---------- Records for processing ----------

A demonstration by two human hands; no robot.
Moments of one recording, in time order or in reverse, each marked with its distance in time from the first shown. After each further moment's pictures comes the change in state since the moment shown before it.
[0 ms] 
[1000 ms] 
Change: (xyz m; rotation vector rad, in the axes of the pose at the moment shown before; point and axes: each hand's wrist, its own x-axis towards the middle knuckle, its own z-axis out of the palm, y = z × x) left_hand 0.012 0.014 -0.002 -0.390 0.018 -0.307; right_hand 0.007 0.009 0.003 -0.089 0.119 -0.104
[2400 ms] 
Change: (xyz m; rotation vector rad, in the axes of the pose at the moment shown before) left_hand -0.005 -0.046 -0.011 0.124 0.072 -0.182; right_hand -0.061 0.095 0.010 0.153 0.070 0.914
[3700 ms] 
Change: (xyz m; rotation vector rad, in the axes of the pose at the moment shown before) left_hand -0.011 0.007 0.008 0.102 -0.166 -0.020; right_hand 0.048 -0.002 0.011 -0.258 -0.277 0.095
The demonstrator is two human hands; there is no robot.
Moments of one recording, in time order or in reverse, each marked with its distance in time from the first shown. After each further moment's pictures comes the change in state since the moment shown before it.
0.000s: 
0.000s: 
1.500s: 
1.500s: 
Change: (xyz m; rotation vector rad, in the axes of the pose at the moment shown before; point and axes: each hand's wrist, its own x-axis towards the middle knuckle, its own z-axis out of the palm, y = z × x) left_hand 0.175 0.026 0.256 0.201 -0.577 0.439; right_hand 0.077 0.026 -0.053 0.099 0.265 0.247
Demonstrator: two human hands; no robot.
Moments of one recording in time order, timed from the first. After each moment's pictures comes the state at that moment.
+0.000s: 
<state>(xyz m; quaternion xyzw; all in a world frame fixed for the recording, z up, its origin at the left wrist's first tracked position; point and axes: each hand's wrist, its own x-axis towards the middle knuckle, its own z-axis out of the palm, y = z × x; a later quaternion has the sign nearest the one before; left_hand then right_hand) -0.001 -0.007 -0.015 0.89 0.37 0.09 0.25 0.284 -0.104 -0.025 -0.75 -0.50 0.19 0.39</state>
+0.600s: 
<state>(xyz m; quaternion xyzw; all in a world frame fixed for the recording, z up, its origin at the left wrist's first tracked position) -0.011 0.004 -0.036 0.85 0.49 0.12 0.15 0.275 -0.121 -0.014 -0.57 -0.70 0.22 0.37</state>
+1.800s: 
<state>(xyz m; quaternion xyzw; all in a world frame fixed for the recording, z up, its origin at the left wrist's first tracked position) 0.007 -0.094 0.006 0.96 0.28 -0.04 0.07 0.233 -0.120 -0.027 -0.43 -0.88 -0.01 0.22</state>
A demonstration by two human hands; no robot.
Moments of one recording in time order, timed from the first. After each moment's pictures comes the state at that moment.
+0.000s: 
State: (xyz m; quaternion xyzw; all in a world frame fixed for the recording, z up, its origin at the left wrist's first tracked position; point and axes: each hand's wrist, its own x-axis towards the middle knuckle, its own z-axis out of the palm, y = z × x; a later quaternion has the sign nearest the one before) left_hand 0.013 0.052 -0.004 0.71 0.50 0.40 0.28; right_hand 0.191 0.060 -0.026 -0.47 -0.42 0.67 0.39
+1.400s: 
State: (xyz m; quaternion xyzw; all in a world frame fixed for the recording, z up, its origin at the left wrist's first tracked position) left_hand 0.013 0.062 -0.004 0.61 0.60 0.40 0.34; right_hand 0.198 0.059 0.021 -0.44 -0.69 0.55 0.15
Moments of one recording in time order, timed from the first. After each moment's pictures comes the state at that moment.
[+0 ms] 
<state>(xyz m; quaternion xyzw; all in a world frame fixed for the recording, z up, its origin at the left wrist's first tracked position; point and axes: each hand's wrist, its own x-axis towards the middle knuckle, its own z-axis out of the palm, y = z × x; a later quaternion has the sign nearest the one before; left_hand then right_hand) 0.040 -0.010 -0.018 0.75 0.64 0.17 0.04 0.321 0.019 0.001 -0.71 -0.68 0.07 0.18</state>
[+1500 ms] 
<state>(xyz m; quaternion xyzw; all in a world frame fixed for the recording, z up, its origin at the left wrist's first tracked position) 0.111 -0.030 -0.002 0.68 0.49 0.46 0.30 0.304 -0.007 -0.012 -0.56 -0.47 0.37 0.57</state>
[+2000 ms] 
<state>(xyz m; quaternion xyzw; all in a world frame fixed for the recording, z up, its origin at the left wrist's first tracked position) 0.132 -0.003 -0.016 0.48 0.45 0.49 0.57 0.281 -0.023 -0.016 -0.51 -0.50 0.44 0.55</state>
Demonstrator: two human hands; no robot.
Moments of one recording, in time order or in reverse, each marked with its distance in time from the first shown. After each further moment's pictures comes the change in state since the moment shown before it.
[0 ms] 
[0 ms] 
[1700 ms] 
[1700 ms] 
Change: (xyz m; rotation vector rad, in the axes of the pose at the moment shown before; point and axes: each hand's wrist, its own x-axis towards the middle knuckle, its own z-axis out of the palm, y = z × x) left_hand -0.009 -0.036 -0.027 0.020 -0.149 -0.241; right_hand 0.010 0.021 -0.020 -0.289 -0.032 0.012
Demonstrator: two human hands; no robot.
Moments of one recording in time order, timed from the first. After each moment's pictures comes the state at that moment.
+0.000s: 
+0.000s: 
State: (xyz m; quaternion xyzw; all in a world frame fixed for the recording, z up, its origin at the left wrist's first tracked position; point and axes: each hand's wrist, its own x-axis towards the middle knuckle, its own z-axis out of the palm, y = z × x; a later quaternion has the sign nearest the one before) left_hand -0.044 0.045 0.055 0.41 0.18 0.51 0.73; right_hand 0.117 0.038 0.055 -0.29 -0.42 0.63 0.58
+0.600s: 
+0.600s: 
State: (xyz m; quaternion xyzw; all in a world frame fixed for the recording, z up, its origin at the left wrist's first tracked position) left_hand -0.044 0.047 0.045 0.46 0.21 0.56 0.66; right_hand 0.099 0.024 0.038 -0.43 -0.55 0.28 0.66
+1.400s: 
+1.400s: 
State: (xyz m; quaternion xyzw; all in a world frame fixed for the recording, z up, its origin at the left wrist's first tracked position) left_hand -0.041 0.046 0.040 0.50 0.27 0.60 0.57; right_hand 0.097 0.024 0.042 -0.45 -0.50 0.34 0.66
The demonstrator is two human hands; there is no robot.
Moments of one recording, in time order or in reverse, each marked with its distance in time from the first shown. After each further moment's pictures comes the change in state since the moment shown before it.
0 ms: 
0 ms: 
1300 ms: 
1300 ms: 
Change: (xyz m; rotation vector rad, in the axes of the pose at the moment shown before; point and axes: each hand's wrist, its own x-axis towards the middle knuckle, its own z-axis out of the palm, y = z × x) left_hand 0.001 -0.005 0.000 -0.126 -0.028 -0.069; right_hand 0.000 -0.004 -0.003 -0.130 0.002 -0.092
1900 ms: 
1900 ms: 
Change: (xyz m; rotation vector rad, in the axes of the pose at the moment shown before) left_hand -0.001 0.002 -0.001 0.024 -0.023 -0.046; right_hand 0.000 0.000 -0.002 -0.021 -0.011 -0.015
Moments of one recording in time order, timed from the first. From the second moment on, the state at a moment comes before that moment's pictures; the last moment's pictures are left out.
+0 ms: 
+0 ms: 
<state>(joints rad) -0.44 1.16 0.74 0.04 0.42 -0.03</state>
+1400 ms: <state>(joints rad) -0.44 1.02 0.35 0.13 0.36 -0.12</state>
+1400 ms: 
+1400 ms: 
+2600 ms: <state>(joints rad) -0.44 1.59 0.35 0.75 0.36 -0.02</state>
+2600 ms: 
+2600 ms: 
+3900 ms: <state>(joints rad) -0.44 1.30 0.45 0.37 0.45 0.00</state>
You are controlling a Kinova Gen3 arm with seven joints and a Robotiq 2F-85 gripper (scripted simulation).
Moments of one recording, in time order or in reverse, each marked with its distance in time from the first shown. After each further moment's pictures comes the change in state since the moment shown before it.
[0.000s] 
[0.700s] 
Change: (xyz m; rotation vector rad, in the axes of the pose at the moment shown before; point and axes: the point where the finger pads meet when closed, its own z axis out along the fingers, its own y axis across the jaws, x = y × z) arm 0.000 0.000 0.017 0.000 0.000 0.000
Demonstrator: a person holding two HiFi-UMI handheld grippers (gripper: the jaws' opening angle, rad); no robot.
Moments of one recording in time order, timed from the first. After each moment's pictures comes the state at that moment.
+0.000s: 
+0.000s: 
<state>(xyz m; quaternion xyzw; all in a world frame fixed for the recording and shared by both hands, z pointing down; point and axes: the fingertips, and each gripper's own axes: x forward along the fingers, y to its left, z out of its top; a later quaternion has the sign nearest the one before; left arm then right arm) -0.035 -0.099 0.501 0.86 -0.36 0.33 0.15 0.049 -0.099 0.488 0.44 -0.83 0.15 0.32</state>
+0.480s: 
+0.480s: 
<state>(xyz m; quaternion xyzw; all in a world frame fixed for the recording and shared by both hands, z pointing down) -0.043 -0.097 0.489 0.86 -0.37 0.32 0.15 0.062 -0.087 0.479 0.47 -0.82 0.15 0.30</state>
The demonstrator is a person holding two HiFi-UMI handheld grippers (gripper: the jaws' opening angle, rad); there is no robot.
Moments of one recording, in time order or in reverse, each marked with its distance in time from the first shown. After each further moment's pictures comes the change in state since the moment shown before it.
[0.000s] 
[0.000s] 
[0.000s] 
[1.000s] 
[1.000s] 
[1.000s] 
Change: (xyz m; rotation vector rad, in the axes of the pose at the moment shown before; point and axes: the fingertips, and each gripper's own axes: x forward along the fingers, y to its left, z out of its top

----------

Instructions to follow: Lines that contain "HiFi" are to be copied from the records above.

Solution to this exercise:
Demonstrator: a person holding two HiFi-UMI handheld grippers (gripper: the jaws' opening angle, rad); no robot.
The demonstrator is a person holding two HiFi-UMI handheld grippers (gripper: the jaws' opening angle, rad); there is no robot.

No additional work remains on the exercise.